I believe that the answer lies in a direct assault on our system of campaign financing. As long as private money dominates politics, it will continue to corrupt democracy. Women need to help free the political system from the corrosive effects of a campaign finance system that silences us. And we can do it. Let me briefly lay out a scenario for you that just might work.

In recent years, more and more people have become aware of the problems of our system of financing elections. Polls show that the majority of the American people are fed up with politicians who are accountable not to their constituents but to elite donors. Major contenders for both the Republican and Democratic Presidential nominations made campaign finance reform the center of their campaigns. And John McCain, carring his fight for reform to Congress, has gained support for passage of a serious first step — the banning of soft money to parties. Even more exciting is that fact that a number of states and localities have actually passed laws that challenge the system of private funding. While a decade ago there was little of this, today there are already ten localities including important cities like Los Angeles, San Francisco, Oakland, and New York that offer candidates the option of partial public financing of campaigns in return for their limiting the total amount of money they spend in a race. I am proud to have been part of a large coalition of women’s groups, citizens, and students that helped pass this legislation in both Oakland and in San Francisco last year.
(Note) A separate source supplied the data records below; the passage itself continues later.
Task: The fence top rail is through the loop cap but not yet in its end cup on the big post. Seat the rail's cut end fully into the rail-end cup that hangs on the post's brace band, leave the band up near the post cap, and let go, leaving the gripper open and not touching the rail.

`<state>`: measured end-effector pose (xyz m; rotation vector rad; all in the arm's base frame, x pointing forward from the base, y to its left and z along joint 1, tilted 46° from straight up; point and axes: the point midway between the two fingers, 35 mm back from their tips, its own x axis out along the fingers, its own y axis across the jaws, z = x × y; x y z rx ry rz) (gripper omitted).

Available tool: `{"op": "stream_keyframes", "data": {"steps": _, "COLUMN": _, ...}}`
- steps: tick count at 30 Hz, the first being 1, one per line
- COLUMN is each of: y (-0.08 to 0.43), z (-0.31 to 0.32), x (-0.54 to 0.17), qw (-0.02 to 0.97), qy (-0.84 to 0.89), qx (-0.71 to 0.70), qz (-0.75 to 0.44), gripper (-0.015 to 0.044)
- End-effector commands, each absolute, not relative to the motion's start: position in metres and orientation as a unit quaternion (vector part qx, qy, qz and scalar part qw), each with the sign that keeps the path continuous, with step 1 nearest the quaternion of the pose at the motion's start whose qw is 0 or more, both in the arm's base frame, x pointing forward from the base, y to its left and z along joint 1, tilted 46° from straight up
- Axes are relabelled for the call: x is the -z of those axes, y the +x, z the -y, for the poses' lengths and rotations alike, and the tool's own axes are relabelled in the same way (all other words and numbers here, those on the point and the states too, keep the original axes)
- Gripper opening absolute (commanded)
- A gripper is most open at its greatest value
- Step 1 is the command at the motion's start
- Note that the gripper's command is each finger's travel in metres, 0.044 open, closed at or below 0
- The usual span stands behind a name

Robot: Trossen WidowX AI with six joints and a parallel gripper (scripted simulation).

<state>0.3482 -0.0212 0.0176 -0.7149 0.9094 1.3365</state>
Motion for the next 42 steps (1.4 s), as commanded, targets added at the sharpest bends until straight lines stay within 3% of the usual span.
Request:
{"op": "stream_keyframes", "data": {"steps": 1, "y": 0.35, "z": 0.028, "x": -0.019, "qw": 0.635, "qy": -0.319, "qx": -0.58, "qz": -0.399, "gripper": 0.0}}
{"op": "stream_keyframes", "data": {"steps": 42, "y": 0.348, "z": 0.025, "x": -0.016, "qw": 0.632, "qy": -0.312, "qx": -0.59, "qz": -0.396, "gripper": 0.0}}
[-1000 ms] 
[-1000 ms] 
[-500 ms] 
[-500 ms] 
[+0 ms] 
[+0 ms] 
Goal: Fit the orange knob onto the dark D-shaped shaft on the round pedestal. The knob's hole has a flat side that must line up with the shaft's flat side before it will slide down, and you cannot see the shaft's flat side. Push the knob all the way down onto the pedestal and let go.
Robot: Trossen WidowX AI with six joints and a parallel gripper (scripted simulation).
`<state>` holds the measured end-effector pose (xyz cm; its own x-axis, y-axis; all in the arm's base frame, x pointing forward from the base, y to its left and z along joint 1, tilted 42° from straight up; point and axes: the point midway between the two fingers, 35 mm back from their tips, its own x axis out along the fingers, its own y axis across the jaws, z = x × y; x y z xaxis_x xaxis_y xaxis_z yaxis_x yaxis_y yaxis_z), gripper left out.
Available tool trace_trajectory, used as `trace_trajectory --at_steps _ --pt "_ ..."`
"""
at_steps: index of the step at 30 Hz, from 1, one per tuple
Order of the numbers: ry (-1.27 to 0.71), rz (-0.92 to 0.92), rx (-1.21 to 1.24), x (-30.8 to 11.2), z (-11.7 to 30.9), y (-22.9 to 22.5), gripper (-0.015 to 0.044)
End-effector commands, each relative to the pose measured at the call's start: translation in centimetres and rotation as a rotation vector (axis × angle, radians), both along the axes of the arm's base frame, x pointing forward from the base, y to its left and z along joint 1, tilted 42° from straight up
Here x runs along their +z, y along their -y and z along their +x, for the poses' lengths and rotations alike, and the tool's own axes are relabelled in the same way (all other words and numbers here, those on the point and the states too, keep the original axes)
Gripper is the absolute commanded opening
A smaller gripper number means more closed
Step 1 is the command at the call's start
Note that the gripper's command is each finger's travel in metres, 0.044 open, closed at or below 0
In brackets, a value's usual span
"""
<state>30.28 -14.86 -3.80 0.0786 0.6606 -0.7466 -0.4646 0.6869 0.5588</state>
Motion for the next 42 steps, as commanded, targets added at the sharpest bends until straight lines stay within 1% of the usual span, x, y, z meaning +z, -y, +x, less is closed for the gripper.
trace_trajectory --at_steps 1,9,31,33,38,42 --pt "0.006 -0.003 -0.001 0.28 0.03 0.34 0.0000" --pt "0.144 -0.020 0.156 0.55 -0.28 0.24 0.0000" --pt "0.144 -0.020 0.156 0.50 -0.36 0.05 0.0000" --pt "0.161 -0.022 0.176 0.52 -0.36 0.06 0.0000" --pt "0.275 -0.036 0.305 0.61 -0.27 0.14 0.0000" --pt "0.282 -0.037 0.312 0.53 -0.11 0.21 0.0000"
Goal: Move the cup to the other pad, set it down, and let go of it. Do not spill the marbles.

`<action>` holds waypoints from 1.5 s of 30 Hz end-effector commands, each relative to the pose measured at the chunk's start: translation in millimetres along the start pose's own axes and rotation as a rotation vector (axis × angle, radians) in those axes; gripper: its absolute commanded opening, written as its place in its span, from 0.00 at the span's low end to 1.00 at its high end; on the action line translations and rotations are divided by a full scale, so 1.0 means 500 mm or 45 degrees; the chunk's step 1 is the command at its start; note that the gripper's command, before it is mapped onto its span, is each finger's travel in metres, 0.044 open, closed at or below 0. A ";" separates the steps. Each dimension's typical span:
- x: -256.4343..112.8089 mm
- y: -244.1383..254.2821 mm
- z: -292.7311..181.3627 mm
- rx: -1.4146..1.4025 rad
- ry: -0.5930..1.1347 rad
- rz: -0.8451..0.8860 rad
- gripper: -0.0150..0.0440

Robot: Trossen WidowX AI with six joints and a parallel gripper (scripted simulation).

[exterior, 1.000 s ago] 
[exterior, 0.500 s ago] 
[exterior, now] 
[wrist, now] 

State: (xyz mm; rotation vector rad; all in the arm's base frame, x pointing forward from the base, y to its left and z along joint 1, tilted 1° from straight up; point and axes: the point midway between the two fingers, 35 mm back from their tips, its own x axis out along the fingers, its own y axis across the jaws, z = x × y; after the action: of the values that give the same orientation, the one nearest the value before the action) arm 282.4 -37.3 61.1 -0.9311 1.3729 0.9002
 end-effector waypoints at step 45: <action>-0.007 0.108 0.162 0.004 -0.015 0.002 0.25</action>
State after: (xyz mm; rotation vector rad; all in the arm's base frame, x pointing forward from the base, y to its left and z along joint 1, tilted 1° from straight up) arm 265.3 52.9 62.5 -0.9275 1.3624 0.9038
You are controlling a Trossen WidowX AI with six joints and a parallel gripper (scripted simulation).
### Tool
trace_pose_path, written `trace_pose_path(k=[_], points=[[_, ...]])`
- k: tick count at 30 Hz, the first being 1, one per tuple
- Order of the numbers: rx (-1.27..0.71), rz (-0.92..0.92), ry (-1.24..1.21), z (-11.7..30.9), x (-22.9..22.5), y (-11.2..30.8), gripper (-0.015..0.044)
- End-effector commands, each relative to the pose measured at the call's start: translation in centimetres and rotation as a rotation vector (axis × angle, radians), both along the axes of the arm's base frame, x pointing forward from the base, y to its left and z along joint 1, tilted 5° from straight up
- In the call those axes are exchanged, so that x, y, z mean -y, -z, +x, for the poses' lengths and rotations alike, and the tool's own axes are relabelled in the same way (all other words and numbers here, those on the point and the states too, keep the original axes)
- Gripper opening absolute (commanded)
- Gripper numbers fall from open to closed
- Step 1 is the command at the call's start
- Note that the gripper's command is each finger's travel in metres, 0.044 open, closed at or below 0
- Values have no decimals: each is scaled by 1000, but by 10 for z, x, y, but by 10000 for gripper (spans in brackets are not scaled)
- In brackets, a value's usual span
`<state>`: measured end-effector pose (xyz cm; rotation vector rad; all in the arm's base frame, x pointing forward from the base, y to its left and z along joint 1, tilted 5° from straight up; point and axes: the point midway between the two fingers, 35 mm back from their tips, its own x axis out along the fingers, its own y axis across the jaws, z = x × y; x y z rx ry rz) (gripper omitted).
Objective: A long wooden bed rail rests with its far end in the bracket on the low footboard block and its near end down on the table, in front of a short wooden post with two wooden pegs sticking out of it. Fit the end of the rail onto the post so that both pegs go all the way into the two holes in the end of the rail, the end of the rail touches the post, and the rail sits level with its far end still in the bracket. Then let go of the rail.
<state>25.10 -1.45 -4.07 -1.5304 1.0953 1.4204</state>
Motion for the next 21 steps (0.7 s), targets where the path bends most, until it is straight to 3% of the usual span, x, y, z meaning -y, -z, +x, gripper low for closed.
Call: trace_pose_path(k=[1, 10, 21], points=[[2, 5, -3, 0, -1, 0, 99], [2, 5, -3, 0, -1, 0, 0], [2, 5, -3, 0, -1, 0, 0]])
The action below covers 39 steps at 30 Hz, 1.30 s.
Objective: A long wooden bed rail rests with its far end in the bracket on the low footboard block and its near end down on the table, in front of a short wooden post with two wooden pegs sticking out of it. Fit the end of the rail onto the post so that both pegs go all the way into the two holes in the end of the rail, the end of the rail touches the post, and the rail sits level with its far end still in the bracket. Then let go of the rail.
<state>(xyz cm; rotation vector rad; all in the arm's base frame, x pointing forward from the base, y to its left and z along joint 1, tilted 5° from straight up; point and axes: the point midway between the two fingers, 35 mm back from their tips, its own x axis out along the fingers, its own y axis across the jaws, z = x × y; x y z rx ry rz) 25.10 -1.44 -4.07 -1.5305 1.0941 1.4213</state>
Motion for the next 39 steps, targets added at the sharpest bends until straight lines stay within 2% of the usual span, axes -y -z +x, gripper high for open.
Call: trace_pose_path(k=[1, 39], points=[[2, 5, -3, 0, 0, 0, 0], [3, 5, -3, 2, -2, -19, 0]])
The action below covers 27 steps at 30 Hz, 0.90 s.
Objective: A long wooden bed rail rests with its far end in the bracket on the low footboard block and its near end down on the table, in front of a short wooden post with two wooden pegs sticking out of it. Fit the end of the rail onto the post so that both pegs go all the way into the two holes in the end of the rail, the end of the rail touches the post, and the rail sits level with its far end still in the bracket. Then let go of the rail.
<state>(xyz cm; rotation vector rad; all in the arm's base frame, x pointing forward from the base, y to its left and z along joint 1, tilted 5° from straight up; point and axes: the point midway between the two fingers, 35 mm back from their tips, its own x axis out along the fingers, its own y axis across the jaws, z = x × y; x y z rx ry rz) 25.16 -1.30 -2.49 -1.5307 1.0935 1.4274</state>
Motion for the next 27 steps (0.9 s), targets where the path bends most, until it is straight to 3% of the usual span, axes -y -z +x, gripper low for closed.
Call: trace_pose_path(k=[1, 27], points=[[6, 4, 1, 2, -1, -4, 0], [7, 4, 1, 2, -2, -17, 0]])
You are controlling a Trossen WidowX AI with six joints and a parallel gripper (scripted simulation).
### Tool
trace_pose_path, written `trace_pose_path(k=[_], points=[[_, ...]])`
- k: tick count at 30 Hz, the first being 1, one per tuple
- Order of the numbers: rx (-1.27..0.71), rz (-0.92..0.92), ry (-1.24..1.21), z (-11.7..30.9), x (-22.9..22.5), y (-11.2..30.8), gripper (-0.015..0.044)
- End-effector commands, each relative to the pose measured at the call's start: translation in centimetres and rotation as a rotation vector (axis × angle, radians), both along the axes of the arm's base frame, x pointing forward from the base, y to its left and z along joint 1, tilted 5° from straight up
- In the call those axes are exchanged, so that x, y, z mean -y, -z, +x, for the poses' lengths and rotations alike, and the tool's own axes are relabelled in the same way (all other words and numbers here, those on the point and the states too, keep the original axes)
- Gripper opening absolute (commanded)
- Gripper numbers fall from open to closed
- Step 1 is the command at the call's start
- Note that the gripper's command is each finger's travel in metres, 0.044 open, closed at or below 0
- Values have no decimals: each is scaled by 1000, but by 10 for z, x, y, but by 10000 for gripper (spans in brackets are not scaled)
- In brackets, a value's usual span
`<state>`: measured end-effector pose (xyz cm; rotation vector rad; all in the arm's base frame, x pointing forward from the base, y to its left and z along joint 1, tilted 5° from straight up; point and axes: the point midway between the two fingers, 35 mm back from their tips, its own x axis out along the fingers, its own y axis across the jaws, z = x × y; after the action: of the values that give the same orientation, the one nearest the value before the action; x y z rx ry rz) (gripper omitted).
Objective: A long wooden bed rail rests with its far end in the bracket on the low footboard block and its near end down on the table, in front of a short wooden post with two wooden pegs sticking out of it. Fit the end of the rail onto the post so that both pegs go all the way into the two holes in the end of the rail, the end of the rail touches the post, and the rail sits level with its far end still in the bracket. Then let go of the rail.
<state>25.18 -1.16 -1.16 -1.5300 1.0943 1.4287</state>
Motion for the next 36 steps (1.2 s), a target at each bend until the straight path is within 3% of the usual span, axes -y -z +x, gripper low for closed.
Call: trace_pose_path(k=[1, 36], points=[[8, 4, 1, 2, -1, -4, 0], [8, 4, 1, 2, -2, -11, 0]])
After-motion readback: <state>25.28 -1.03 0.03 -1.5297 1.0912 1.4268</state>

And at the state level, we already have four states that have instituted voluntary systems of what they call Clean Money Campaign Reform. In MA, AZ, ME, and Vt full public funding is available to candidates who renounce the use of private money in their campaigns. This exciting development means you don’t need big money to run for office, and that elected officials are accountable to all their constituents, to the public interest — not to big funders. And it’s working. In Clean Money states last November, more new people were drawn into politics and more women ran for office. In Maine, voters elected Clean Money candidates to nearly half of its state Senate seats, rendering them, as a USA TODAY editorial put it “blessedly free of financial obligations to special-interest contributors.” So we have real working models of how, as the editorial concluded, “the public can take back control.”

And here’s where we come in. By building a new citizen’s social movement, with women taking a prominent role, we can change the system of private money dominating our political system. Women have long experience in building coalitions for reform with other like-minded groups. Politicians will not listen until the power of our numbers overwhelms the power of special interest money, convincing candidates that they can’t win without supporting real campaign finance reform. Campaign finance reform is the gateway issue that makes all other changes women want possible. Without it we are doomed to marginality, as our agenda is smothered by the money of big donors.

Changing elections by changing their financing is a woman’s issue. It is the only way that women can ensure that elected officials will listen to our needs, legislate our issues, and allow us to solve the problems that we share with so many other women. But the beauty of it is that campaign finance reform is not just a woman’s issue, but rather the gateway to other reform. It is the way other groups and individuals in addition to women can make their voices heard. We need to all work together to create a democracy that’s responsive to the people.

As women, we need to continue to connect — with one another, with like-minded allies, and with the political process that is so essential to our well-being. It is no less true today than it was 30 years ago that the personal is political, that we must harness the power of collectivity in order to make this place and time better for ourselves, our families, our sisters, and our society. That is the challenge that women have always faced, and now, as before, I know we will find a way to make it happen.

Joan Mandle, is a co-founder and Executive Director of Democracy Matters.